HARK Cookbook: Evaluating the speech recognition

14.6.2 Evaluating the speech recognition

The next step is to evaluate the success rate of speech recognition using an evaluation script score.py. You need to run the evaluation script for each sound directions, 60, 0, and -60 degrees. Thus, run these three commands

    python score.py result.txt transcription_list1.txt 60 10
    python score.py result.txt transcription_list3.txt 0 10
    python score.py result.txt transcription_list2.txt -60 10

Each argument means that a speech recognition log, a reference data, a sound direction, and a tolerance. For example, the first line means that the recognized words from 50 to 70 degrees are evaluated by comparing the “transcription_list1.txt” to the log “result.txt”.

After you run the script, you will see the result like Fig. 14.35. Starting from the left, each row means that the recognition is succeed or not, recognition result, and the reference. The last line means the overall success rate. In this case, 17 utterances out of 20 utterances are successfully recognized, consequently, the success rate us 85%.

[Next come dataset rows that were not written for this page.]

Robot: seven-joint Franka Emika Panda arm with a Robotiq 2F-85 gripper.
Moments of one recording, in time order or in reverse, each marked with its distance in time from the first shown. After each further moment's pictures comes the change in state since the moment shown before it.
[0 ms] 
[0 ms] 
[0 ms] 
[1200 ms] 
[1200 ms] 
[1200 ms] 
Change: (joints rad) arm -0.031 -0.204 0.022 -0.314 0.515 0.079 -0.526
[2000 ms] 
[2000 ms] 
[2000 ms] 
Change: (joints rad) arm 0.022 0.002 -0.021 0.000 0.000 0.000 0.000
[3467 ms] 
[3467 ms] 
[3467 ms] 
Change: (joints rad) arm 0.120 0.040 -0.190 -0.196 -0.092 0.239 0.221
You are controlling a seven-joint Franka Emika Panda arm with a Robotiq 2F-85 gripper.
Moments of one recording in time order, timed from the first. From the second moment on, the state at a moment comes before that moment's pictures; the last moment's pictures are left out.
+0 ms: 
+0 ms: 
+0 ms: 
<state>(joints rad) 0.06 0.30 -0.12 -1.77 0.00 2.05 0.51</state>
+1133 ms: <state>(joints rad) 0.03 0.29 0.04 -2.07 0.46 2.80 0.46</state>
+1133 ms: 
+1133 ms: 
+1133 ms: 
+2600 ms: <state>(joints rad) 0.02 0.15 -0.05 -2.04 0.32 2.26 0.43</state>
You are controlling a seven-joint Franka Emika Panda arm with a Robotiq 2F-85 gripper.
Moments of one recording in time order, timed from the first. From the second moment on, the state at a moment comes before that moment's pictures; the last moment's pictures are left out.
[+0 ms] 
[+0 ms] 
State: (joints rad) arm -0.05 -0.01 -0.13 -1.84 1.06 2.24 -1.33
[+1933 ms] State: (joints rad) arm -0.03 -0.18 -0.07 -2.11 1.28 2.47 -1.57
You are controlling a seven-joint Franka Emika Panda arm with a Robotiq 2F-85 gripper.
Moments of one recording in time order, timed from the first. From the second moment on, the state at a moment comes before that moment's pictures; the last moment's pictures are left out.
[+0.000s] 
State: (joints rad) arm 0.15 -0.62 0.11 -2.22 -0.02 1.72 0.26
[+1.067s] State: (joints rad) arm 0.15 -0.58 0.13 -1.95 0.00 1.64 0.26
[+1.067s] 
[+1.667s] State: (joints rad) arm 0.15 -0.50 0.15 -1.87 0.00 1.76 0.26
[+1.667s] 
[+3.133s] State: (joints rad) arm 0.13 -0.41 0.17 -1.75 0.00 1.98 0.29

Result	Recognition	Correct
Success	"A set of fried chicken"	"A set of fried chicken"
Success	"A set of fried pork"	"A set of fried pork"
Success	"A set of baked fish"	"A set of baked fish"
Success	"Steak"	"Steak"
Fail	"A set of fried chicken"	"Matsusaka beef steak"
	(skipped)
Success	"Coffee"	"Coffee"
17 / 20 (85.0 %)

Figure 14.35: Recognition result. Note that these words are translated.

For any directions, the success rates should be from 70% to 90%. If the rate is extremely low, check if you specified the correct pair of a direction and a reference data. If the rate is still low, the separation or recognition may fail. Listen to the files in wav/ to check if the separation is succeeded, or refer to the recipes in Chapter 3.